|
|
|
|
|
by ComputerGuru
2307 days ago
|
|
Honestly they’re being super mathematical about it but it’s really nothing fancy at all. SHA is designed to be used like this, CloudFlare hasn’t done anything remotely ingenious (and I wouldn’t mind except they go out of their way to talk about how much better their fancy new algorithm is compared to other multi-set intersection theories). E.g. 512-bit SHA-2 and SHA-3 may be truncated at 128 or 256 bits if that’s all the entropy you need (and you don’t need to be compatible with the formal SHA2/SHA3-512/256 spec). Here, CloudFlare is truncating to an intentionally low entropy of just 20 bits, not to reduce the security but rather to intentionally increase the collisions.

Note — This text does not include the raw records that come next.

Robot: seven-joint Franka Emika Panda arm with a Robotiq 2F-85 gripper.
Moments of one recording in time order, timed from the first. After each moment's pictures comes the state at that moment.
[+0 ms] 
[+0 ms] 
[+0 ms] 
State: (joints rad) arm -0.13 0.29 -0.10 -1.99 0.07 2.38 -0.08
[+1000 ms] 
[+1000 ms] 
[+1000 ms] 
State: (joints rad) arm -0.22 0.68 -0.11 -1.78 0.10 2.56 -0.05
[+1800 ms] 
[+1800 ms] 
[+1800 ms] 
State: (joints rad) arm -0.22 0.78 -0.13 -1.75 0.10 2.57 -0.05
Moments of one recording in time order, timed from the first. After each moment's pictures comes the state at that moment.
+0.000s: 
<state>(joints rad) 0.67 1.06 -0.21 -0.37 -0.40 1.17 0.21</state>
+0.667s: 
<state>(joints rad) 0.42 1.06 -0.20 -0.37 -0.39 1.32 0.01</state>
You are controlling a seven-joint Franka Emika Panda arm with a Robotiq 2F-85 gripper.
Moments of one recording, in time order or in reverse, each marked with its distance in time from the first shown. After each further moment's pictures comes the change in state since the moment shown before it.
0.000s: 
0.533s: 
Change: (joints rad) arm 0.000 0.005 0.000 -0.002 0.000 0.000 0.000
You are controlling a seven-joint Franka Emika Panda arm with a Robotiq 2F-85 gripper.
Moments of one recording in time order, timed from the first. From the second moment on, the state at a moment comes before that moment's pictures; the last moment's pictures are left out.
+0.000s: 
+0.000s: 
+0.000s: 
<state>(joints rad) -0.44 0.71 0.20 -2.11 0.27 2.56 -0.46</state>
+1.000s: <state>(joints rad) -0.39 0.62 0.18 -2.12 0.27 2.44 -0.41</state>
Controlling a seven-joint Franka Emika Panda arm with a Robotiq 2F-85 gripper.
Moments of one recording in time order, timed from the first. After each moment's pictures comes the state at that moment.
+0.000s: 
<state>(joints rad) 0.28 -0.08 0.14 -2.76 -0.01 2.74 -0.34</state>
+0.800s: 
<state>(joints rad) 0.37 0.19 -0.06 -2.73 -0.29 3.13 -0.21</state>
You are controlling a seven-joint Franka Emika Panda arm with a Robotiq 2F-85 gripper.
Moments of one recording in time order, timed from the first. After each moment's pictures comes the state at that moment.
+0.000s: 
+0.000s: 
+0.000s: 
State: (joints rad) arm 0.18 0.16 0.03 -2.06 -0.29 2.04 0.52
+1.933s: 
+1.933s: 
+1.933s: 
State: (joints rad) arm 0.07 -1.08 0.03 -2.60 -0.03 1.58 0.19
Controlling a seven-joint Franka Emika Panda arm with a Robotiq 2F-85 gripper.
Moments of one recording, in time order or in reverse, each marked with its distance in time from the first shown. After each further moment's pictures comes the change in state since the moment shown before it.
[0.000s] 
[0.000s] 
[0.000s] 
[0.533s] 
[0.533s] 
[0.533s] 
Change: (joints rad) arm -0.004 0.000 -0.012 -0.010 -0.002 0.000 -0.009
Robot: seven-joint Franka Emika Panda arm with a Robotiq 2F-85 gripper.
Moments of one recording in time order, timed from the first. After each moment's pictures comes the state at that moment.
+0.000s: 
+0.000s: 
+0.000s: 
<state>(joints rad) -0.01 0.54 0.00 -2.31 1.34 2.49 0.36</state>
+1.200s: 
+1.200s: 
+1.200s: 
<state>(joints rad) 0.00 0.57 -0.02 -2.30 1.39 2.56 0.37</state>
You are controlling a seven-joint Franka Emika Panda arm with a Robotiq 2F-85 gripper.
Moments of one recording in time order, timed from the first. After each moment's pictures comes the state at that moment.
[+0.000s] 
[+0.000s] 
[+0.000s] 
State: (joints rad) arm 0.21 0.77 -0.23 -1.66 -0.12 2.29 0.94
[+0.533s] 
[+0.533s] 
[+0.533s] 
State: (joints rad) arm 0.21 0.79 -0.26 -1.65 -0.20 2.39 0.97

It’s ultimately just a glorified hash table and as any CS student can tell you, the bucket size is just a function of the hash size (v1 of the api: 128-bit hash, v2 of the api: 20-bit hash). (I don’t like pretension.) |
|
I bet most people who haven't thought about it beforehand or heard the solution, would fail an interview question as "So, we have a database of 100s Million passwords and we want the user to check if his password is inside; without the user actually sending his password.. or his hash; without us outright revealing all our passwords/hashes to the user."
Their solution is a pretty good tradeoff imho.